* **What the task requires**
Extract exactly the range of lines bounded by the line containing "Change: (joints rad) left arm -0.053" and the final line of the listing, both ends included, and no other lines.

* **Data for this exercise**
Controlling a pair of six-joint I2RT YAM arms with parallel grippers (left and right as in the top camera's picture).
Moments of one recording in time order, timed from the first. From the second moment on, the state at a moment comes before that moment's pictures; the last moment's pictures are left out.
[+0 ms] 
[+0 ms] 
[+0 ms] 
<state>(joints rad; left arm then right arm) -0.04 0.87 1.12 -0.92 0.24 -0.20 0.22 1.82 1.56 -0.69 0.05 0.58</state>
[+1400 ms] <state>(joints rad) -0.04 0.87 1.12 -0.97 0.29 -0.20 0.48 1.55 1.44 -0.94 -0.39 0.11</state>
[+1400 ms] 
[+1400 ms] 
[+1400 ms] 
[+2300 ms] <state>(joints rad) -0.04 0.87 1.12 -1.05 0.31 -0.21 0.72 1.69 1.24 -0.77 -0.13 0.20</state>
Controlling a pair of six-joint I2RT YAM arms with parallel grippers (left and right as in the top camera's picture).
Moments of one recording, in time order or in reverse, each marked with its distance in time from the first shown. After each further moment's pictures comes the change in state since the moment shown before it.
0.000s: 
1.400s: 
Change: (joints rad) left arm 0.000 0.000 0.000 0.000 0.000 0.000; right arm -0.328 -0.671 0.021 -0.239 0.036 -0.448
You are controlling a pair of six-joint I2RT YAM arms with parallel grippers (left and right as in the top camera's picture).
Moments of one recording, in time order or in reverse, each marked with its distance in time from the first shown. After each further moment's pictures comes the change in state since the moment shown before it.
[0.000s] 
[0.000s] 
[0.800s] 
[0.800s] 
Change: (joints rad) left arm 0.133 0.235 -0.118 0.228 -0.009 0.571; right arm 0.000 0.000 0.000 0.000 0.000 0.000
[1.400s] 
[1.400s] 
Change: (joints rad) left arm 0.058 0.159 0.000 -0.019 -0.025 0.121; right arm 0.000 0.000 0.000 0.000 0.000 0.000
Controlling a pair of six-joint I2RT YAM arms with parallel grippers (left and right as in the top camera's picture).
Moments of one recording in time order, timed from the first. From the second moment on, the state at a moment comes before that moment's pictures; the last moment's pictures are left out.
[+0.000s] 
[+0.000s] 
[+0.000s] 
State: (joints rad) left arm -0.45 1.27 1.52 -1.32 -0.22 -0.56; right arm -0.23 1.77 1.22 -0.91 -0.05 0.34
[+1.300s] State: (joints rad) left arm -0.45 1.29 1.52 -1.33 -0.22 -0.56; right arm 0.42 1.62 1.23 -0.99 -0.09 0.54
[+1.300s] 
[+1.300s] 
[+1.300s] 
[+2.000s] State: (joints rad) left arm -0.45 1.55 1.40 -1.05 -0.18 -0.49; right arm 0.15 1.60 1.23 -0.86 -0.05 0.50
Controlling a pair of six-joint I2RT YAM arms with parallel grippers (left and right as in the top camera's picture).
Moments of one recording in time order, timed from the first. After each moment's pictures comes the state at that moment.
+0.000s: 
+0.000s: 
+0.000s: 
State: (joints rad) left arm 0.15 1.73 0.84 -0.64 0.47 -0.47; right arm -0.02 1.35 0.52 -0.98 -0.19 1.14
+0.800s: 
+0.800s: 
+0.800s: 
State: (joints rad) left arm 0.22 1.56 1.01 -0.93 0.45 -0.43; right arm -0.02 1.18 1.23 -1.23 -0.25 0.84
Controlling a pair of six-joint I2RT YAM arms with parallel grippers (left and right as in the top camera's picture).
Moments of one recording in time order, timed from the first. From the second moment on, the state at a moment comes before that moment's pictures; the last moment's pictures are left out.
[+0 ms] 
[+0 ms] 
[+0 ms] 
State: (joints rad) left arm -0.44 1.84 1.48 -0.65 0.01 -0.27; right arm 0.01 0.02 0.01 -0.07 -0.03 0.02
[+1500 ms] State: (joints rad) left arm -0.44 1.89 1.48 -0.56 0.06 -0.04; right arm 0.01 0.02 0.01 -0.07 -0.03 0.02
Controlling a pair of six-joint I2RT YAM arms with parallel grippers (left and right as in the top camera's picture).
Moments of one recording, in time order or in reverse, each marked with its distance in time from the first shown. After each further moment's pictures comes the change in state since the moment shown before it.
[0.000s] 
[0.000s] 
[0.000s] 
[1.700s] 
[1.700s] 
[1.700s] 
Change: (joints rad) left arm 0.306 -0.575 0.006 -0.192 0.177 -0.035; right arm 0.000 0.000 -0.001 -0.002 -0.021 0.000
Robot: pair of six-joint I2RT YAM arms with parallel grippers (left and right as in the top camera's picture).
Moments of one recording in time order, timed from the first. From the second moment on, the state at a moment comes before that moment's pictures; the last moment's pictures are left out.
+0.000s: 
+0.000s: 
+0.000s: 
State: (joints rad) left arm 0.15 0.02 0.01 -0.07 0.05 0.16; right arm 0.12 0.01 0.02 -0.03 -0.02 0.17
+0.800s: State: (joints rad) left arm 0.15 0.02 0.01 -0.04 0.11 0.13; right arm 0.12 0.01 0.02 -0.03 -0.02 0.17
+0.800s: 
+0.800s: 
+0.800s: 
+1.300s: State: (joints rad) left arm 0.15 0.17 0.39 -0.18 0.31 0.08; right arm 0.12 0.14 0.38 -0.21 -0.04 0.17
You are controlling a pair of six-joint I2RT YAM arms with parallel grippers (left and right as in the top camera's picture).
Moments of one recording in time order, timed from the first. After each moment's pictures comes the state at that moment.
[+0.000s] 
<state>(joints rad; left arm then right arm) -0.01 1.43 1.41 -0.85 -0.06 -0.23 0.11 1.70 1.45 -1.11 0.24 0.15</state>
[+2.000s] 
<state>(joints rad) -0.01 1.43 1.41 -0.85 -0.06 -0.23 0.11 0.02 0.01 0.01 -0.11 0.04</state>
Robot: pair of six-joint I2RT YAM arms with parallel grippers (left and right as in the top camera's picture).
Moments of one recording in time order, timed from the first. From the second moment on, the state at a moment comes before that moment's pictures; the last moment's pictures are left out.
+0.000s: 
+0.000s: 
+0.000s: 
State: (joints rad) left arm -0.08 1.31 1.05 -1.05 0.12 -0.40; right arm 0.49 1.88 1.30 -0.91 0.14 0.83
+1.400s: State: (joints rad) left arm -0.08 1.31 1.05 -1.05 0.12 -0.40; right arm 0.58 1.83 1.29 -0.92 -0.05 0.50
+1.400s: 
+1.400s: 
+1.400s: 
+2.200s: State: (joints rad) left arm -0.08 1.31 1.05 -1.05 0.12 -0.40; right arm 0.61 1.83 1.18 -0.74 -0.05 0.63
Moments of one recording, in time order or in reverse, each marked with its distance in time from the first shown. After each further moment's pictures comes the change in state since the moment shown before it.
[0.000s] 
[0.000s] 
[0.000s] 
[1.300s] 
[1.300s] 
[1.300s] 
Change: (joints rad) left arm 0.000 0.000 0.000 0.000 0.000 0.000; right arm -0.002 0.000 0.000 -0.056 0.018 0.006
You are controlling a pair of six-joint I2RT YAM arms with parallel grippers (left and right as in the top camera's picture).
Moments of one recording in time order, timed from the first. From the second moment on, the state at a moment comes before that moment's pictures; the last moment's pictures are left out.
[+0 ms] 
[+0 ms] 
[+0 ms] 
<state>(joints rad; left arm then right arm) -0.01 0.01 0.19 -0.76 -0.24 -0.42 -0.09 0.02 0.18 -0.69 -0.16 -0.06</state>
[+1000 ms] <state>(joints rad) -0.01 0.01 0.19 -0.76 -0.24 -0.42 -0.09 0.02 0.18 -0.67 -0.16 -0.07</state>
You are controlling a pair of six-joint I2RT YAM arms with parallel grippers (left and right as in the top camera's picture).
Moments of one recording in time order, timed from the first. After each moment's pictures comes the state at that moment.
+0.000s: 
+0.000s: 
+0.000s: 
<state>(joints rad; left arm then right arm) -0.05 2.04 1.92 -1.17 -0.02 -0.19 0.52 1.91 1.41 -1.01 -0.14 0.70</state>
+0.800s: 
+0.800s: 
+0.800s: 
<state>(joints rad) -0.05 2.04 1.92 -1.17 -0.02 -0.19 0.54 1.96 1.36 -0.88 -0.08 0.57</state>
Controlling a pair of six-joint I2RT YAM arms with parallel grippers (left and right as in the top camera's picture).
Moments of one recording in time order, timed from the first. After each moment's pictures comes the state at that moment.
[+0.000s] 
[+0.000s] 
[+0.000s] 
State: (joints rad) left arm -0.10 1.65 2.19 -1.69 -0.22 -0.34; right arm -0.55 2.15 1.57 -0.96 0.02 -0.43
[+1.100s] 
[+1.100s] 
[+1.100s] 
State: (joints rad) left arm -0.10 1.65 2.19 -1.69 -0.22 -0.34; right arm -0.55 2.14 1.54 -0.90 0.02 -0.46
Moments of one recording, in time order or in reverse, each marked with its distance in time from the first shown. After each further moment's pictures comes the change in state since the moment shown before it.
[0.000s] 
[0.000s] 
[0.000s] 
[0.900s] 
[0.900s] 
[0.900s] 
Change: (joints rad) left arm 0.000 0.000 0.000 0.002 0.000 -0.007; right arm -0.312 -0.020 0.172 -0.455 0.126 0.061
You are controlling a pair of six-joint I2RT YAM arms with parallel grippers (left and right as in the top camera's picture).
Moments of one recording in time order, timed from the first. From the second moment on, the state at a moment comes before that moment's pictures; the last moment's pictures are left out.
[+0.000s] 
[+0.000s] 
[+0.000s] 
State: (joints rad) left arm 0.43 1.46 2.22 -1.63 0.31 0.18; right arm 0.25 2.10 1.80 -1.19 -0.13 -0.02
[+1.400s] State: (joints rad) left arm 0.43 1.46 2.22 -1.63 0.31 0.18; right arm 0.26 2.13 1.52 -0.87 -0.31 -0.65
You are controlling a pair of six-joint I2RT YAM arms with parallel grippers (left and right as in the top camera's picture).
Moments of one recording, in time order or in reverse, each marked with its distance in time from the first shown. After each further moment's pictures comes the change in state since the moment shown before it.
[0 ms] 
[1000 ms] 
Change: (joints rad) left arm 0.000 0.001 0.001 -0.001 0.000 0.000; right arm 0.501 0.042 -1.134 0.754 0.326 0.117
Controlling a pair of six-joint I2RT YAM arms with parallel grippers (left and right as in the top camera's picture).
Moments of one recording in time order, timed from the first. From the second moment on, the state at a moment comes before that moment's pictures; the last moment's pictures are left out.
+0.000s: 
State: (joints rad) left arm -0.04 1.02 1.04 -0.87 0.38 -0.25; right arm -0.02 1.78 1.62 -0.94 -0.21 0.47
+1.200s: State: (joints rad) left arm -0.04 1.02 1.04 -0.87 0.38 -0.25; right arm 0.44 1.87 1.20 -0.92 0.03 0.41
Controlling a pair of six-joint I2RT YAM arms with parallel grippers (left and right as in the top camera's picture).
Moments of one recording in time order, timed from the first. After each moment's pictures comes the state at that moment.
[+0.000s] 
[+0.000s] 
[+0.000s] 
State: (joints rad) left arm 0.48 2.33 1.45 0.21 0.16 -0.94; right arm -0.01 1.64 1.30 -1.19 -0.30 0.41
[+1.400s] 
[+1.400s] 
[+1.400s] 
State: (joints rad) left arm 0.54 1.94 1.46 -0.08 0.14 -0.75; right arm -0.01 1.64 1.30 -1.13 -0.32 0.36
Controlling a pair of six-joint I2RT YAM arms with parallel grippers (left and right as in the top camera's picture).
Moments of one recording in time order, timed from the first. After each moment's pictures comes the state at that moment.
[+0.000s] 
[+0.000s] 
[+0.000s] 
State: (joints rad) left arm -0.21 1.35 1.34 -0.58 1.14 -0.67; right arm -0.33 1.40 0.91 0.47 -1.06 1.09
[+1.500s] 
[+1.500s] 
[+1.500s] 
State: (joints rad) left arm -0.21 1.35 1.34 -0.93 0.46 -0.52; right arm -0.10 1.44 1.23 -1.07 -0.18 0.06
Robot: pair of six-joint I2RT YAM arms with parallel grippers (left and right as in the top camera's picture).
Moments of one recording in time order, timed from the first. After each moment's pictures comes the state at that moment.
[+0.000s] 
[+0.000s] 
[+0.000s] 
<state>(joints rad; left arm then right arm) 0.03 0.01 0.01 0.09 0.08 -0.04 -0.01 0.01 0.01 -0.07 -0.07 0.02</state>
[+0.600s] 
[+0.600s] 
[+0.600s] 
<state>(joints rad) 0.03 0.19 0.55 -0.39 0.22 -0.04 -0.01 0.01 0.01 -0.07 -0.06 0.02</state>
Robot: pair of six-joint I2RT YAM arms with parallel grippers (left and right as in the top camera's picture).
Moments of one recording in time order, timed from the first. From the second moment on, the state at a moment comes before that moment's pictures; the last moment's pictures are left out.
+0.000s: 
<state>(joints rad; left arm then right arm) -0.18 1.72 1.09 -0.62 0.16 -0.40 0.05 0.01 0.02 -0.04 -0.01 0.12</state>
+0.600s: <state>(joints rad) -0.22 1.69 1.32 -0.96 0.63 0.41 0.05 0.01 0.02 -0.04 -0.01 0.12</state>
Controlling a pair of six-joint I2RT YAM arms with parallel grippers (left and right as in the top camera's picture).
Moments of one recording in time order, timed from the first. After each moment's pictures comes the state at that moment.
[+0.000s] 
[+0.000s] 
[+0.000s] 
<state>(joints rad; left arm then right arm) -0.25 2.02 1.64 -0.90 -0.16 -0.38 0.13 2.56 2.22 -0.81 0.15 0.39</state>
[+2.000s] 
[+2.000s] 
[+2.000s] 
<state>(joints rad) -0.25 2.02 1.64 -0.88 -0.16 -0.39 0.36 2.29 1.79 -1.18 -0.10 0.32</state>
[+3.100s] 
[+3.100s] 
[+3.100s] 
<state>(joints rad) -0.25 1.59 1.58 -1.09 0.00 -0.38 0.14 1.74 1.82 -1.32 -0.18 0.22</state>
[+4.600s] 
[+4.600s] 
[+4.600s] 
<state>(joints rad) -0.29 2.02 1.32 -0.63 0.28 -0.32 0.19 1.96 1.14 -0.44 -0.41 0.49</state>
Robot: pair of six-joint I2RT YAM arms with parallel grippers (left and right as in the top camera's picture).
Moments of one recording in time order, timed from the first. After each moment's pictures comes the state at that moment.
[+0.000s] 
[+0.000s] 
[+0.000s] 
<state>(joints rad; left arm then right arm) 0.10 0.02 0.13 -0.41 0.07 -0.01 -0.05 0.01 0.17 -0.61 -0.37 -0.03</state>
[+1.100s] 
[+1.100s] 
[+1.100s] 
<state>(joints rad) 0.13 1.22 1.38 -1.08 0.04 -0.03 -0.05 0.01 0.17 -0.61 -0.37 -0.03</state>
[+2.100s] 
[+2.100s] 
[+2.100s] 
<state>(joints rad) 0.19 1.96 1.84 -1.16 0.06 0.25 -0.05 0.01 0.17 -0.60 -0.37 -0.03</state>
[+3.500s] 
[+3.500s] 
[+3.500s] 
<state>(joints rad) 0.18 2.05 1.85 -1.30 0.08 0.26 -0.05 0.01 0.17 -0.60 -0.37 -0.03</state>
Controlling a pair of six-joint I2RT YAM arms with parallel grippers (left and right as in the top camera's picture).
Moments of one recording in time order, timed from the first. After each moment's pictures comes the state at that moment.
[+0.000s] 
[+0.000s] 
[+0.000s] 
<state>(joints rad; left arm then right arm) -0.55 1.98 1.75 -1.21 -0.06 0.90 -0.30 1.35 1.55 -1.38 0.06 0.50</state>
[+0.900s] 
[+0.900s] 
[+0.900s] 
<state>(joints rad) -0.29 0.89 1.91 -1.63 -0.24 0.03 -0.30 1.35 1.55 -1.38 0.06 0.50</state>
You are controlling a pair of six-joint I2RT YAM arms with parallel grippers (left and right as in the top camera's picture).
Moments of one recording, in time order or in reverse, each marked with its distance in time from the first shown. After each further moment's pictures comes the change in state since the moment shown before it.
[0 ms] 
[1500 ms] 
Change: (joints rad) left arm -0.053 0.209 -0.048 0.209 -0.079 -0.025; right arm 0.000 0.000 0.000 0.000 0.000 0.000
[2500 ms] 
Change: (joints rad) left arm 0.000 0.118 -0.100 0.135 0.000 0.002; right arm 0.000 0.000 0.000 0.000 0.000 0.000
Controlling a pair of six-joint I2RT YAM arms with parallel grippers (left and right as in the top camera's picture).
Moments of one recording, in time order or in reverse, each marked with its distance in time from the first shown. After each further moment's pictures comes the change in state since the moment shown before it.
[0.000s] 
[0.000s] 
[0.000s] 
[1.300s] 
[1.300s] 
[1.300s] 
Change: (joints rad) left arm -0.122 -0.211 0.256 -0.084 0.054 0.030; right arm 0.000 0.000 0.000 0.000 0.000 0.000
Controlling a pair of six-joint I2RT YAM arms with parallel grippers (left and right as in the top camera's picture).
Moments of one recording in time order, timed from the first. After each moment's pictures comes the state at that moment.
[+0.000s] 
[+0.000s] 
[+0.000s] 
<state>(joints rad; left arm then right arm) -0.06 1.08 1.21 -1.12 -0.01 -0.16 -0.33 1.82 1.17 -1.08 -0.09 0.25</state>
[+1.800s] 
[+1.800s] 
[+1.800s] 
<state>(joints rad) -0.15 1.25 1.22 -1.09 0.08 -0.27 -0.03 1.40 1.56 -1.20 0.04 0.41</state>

* **Result**
Change: (joints rad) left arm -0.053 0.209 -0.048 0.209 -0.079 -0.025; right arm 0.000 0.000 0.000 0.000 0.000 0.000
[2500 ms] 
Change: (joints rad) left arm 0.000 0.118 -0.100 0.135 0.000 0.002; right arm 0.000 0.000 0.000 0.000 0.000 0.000
Controlling a pair of six-joint I2RT YAM arms with parallel grippers (left and right as in the top camera's picture).
Moments of one recording, in time order or in reverse, each marked with its distance in time from the first shown. After each further moment's pictures comes the change in state since the moment shown before it.
[0.000s] 
[0.000s] 
[0.000s] 
[1.300s] 
[1.300s] 
[1.300s] 
Change: (joints rad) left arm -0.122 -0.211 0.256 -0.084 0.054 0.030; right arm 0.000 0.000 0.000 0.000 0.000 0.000
Controlling a pair of six-joint I2RT YAM arms with parallel grippers (left and right as in the top camera's picture).
Moments of one recording in time order, timed from the first. After each moment's pictures comes the state at that moment.
[+0.000s] 
[+0.000s] 
[+0.000s] 
<state>(joints rad; left arm then right arm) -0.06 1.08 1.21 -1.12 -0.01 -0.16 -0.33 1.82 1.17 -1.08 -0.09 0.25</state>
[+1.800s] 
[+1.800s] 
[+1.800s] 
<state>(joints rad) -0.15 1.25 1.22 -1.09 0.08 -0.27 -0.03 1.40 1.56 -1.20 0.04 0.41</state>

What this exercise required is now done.